Из этой тяжелой летаргии меня вывел один случай: Мария Даниэлян, моя соседка по камере, прожила интересную, полную событий жизнь. Она много рассказывала мне о бакинском подполье, где она работала в первые годы революции. Я завидовала тому, что она жила полной жизнью, пока я прозябала в обывательских заботах. Я смотрела на Марию снизу вверх, и, хотя мы из боязни быть услышанными никогда не говорили о катастрофе тридцатых годов, я очень хотела знать, как она объясняет ее, как увязывает то, что никак не могла увязать я. Кстати, Мария по профессии была историком.
Однажды Мария сказала:
— Если я когда-нибудь выйду отсюда, я начну жить, как-будто ничего не произошло. Никогда никому не расскажу о том, что пережила, и сама забуду все.
Я возмутилась:
— Так говорить может только лицемер. Мы ведь не могли представить себе, что существует эта темная изнанка нашей жизнь, но она была. Она была еще тогда, когда мы гуляли на воле и верили в справедливость. Уже тогда были эти страшные допросы, эти подвалы внутренней тюрьмы, где людей избивали, заставляли подписывать ложь. Как я смогу забыть об этом, если это будет и тогда, когда я случайно освобожусь? Я не хочу забыть, я хочу понять.
Распространяться на эту тему было опасно. Мария перестала со мной разговаривать и заявила, что я скатываюсь в оппозицию. А я поняла, что она, не желая скатываться, вообще запретила себе думать.

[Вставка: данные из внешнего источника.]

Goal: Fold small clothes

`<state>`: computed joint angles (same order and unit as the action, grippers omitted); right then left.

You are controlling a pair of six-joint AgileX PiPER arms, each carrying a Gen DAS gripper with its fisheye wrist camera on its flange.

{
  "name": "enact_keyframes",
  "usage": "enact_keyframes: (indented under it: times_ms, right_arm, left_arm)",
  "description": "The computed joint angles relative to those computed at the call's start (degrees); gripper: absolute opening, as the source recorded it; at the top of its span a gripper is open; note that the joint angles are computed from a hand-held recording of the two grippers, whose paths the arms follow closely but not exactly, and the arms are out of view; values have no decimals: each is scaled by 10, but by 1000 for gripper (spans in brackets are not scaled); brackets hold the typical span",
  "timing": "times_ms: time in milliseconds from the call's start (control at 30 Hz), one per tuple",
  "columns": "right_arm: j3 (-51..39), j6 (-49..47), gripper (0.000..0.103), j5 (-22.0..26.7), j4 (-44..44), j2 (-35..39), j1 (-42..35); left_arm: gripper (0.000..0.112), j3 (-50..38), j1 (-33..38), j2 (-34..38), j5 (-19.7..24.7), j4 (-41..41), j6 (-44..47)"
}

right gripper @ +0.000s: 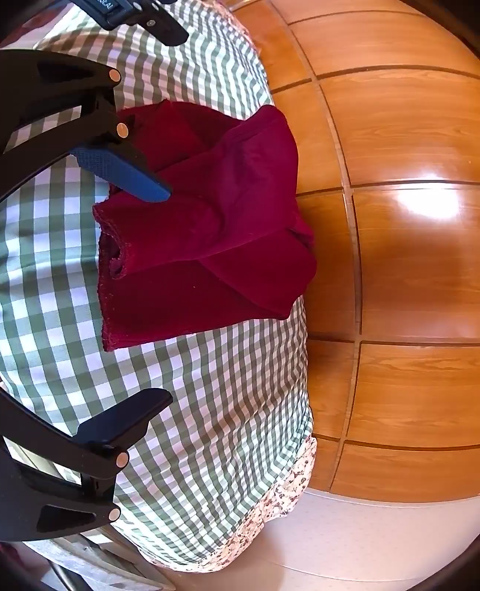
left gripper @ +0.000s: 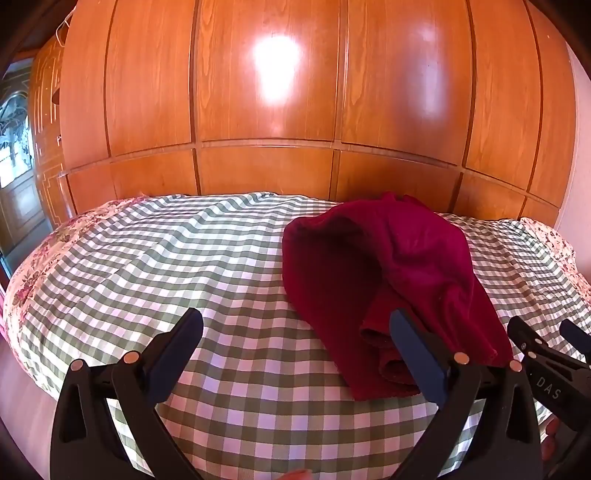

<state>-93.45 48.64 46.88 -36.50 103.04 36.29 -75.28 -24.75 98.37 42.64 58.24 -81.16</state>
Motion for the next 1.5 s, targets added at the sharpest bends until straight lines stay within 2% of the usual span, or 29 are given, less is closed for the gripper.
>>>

Она без конца писала письма Сталину, заверяла, что никогда не критиковала решений и действий партии.
А я не хотела не думать.
Глубокое отвращение к этому добровольному рабству, рабству мысли охватило меня. Я буду думать, я буду запоминать все. Я должна выжить и донести все, что видела, до людей. Я не могу сейчас всего понять, но я вижу, что творится злое дело.
Я буду свидетельствовать.
Это решение, созревшее во мне, наполнило новым содержанием мою жизнь. Я стала вникать в каждую услышанную повесть, запоминать все, что вижу вокруг.
Жизнь моя обрела смысл.
Лиза
Была суббота, день писания писем. Накануне мы получили от родных такие нужные, такие теплые, такие трафаретные письма. Что писать нам каждые две недели в тюрьму, где письма проходят десять цензур? Все здоровы, дети умники, красавцы, будь мужественна, береги свое здоровье, ты нужна. И хоть я знаю, что мне не напишут, если дети больны, не напишут, что мать не спит по ночам и горе убивает ее, я успокаиваюсь, впитываю каждую черточку милого, неумелого маминого почерка, целую печатные буквы сына и обведенную ручку дочери, которая делается все больше и больше и сейчас уже величиной с мою ладонь, а была крошечной. Эти письма живут с нами одну ночь, назавтра я должна их возвратить. Отнимут у меня и карточки, и нужно их запечатлеть в сердце. На карточке мама, папа и дети. Девочка острижена наголо. А сейчас зима. Значит, она была больна, может быть, скарлатиной, может быть, дифтеритом. Я ничего не знаю, но знаю, что неделю назад она была жива и ее ручку обвели чернилами, и я целую отпечаток ее ручки. Я счастливица, я каждые две недели получаю письма — это сгустки любви и тепла, которые греют сердце и вливают в него волю к жизни.